*** The data ***
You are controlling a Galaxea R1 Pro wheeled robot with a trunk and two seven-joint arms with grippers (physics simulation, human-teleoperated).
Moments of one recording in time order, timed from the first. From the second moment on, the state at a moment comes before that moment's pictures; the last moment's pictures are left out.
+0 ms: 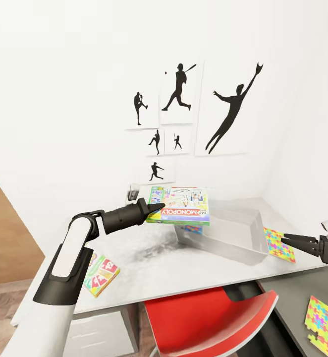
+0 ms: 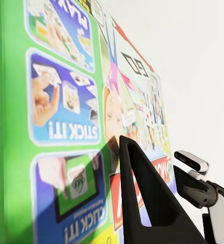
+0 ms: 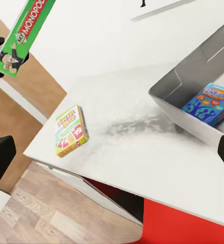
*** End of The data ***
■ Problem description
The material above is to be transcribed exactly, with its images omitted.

■ Task output
You are controlling a Galaxea R1 Pro wheeled robot with a trunk and two seven-joint arms with grippers (physics simulation, human-teleoperated).
Moments of one recording in time order, timed from the first. From the second moment on, the state at a moment comes before that moment's pictures; the last moment's pictures are left out.
+0 ms: 
+0 ms: 
+0 ms: 

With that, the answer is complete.